The joyride in Barb’s new Mini Cooper convertible was a lovely scene that captured this connection as well as the dilemma the trio found themselves in. Each of them sees the ride as something different: to Barb it’s a self-affirming statement; to Margene, a brief, futile escape fantasy; to Nicki, a pointless indulgence. And yet each of them is able momentarily to appreciate it on the same primal level, for just a second; even Nicki, who is not averse to nice things, gives Barb a quick smile in the rear-view mirror.

I’m guessing most of us watched the scene start with foreboding, since there was something Thelma and Louise (and Louise) about it. But instead of turning tragic, in a beautifully executed shift, it simply turns sad. They’re not really escaping anywhere. They’re just in a car. They have the same problems to return to. The wind catches Barb’s hair and gets it in her face. The moment plays out a bit too long, and curdles, the way that false escapes do.

The power of the scene, though–as well as the almost ruinous wife’s meeting pondering life without Bill and possibly Barb–is that it shows these women’s connection despite everything. So however engineered the show’s final moments may have seemed, that they should end up sticking together after Bill’s death makes sense. (In the end, Barb has her priesthood authority, Nicki has her family, and Marge–almost like the family’s college aged daughter–has the chance for the kind of youthful exploration that she finally recognizes she missed out on, even if Bill would never concede it.)

Should we take this as the show’s affirmation of the power and rights of women within polygamy? On the one hand, Big Love has never hesitated to show its women as strong. On the other, it has tended to finesse or sidestep the issue of whether polygamy itself, or polygamy as practiced by the Henricksons, empowers or subjugates women. The speech that Bill gets to give at the Capitol, noting that early polygamists were progressive about women’s suffrage, feels like a sop to counterbalance the fact that he subordinates his wives to his priestly authority in his marriage.

Which is not to say that he does not believe in women’s rights up to the point of priesthood, or that his faith isn’t genuine. But the series ends with him at odds with at least two of his wives about their freedom, and the impasse is resolved not through character but by default. The Henrickson women end Big Love strong and independent, but the way it happens feels like a Gordian-knot way to give everyone the happiest possible ending. (Even, strange as it feels to say, Bill and Lois.)

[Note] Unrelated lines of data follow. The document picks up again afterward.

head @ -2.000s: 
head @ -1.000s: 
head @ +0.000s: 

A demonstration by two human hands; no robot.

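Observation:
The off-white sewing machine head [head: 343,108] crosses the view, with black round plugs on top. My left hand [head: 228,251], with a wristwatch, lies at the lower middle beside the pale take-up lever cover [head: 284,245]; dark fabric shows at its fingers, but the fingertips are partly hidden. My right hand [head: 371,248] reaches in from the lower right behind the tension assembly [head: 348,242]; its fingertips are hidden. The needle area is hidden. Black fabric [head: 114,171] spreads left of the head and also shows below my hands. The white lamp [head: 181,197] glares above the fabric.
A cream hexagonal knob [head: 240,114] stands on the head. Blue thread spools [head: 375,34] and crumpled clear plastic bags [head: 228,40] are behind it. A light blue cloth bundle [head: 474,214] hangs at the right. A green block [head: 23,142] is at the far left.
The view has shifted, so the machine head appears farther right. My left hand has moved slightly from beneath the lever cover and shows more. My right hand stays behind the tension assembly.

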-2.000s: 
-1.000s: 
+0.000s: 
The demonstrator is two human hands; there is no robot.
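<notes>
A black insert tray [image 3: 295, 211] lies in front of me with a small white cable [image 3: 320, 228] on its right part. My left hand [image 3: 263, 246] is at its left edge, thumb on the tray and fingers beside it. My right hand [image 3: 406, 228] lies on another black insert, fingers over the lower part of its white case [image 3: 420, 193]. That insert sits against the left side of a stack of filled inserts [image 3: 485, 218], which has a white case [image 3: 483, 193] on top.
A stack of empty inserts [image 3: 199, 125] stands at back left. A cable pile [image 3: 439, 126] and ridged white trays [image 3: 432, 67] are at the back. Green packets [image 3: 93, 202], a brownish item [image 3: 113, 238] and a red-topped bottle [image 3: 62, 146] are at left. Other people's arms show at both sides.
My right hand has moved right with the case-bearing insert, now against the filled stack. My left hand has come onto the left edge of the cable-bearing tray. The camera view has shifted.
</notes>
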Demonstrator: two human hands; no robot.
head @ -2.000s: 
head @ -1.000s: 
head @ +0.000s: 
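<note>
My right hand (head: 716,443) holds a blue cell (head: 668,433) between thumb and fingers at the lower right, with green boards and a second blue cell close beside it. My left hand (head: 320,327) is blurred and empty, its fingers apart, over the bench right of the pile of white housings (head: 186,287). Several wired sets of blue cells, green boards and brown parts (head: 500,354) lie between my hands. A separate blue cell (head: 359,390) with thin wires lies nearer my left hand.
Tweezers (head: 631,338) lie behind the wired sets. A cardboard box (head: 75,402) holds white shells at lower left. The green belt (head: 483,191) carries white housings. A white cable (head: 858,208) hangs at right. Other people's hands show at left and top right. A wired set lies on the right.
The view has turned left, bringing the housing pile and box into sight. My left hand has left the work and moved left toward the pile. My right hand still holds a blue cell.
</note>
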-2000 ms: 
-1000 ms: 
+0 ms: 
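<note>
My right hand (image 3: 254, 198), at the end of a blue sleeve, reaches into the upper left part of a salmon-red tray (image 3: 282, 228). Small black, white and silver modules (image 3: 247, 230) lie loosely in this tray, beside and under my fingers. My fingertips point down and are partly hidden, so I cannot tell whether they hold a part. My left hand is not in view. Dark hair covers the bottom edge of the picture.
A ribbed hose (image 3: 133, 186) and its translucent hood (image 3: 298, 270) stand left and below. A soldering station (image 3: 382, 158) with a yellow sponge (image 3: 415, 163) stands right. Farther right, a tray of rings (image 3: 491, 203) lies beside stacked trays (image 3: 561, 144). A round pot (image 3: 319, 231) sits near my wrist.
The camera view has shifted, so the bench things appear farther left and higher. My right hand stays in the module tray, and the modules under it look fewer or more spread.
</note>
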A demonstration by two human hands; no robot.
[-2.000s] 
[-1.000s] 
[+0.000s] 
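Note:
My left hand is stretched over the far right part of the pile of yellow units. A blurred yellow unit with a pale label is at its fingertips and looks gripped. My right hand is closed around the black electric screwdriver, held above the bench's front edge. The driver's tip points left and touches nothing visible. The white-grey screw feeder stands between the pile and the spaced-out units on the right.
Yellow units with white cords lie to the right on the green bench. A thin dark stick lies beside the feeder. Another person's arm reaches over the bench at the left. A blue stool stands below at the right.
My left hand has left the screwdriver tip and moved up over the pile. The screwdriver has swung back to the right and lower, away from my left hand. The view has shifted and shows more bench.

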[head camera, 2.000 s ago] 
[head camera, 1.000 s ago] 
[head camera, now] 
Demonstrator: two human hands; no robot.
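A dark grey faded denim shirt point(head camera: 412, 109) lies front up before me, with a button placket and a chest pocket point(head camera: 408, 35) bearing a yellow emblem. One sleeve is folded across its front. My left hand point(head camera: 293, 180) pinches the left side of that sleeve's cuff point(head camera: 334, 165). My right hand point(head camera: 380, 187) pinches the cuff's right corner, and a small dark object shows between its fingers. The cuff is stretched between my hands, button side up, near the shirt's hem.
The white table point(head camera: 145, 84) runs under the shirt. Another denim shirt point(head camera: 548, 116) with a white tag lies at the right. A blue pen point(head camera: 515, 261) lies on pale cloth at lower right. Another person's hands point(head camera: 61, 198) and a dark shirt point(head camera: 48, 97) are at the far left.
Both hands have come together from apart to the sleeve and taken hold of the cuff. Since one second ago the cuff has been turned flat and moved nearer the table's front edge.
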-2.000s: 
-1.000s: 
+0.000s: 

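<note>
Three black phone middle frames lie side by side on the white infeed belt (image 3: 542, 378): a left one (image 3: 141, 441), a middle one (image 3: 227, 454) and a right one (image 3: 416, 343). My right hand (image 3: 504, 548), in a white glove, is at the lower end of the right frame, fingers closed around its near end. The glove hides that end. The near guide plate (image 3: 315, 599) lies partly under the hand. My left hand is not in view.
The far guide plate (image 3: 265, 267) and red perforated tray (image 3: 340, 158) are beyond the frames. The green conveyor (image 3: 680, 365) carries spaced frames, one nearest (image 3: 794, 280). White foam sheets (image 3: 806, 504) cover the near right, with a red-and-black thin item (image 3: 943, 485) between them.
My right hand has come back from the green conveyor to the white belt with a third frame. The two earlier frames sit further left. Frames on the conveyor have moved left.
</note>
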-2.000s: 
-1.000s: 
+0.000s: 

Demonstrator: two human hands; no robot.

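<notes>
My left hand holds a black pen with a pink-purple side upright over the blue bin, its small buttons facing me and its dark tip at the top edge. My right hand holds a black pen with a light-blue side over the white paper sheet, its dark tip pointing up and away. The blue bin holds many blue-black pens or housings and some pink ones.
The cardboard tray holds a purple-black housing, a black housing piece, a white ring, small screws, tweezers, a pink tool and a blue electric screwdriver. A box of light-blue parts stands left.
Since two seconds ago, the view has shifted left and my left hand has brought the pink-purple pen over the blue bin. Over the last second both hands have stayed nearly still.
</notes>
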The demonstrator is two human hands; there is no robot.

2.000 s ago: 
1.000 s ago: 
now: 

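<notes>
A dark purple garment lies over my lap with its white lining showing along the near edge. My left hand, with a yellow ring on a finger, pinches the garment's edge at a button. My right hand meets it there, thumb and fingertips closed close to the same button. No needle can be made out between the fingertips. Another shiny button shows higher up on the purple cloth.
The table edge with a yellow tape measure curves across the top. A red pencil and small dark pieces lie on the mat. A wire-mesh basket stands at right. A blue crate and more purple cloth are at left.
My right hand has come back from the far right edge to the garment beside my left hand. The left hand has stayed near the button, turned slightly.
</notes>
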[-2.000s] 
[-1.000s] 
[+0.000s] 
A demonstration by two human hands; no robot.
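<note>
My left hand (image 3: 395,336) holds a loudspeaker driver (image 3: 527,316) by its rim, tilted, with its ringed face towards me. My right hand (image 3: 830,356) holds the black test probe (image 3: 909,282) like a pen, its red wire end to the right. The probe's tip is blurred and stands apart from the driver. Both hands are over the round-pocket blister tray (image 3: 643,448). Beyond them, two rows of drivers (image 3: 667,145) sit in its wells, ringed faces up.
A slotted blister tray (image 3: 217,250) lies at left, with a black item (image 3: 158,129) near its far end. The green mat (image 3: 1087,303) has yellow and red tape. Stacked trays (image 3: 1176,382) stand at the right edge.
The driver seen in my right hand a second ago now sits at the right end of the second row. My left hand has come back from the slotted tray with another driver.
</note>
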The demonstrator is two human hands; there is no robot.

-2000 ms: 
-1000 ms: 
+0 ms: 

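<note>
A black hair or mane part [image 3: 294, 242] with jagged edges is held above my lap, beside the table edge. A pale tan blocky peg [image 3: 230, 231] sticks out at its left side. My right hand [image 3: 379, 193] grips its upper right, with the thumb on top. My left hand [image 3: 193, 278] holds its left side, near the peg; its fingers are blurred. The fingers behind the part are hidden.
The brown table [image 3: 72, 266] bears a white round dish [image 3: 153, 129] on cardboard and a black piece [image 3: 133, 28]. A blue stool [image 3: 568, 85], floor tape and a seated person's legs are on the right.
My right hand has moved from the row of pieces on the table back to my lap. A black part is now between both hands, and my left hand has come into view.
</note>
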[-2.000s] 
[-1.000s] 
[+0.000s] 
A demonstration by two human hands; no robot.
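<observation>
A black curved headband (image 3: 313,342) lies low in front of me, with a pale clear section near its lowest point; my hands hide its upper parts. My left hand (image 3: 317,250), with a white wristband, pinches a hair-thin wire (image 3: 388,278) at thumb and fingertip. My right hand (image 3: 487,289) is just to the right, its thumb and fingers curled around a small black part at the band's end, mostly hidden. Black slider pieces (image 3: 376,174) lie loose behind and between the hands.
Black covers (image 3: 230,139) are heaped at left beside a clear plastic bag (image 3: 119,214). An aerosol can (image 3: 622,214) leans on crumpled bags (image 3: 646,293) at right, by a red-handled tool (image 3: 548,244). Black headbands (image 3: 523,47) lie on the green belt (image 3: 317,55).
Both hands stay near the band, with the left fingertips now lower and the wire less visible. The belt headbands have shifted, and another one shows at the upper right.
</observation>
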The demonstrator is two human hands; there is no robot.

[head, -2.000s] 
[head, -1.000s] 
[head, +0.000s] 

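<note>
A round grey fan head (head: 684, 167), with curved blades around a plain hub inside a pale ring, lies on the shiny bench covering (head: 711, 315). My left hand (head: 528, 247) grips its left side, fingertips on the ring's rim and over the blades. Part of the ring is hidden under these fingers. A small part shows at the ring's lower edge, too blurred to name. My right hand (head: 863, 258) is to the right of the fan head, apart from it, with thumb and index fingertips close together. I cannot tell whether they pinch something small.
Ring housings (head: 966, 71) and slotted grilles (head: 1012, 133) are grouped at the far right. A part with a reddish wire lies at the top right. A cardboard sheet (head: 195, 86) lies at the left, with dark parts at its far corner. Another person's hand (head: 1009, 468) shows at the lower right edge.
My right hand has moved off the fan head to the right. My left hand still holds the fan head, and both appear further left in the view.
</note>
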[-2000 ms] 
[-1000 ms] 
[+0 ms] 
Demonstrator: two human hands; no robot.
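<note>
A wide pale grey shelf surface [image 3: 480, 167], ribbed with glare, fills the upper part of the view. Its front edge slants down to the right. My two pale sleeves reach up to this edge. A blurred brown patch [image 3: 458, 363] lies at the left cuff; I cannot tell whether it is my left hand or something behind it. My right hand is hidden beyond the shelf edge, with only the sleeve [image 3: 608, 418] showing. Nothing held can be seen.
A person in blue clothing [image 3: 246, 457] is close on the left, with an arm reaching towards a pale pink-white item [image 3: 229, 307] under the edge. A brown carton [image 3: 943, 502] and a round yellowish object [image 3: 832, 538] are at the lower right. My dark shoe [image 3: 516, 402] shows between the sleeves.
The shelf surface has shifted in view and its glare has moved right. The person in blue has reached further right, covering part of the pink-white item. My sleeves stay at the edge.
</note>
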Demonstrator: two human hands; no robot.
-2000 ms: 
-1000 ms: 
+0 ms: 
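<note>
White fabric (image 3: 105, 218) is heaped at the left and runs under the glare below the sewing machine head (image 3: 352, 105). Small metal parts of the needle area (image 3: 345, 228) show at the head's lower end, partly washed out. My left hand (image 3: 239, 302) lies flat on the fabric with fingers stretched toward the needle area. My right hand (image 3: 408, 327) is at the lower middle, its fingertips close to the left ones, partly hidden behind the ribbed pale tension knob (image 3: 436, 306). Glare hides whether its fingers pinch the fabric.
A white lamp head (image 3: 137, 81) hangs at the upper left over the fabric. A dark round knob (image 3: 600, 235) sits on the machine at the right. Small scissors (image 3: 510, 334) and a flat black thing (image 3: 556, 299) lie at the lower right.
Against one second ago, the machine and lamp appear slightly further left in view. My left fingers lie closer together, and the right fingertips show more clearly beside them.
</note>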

After we watched the episode, Mrs Tuned In told me she had a hunch the show would somehow end up in the afterlife, something you might be wary of post-Lost, but a resolution that would be fitting in Big Love. Its central mythology, after all, was not about a smoke monster but the question of whether the family would end up together in the celestial kingdom: were they right? Was it all worth it?

Instead, the episode closed with a cover of the show’s original theme, “God Only Knows,” which felt like a nod toward the finale’s return to the show’s core issues, and maybe, an admission that the series lost its way the last couple of seasons (when that theme was replaced by “Home”). There was a lot that fell away in the wrap-up–Lois got a tearful sendoff, and we had the brief return of Amanda Seyfried as Sarah–but in the end, Big Love came back full circle to the core relationships. With Bill’s death, we’ll never really see whether his vision for his family was doomed or sustainable while he lived. Instead, we closed on a moving if messy note for a moving if messy series: a affirmation of love, at least, in bodily form on Earth. As for what comes after? God only knows.

In the interest of getting this posted, I’m going to skip what would appropriately have been a final hail of Big Love bullets. Feel free to elaborate on any subplots, addressed or dropped–or the left-field choice of Carl as gunman–in the comments.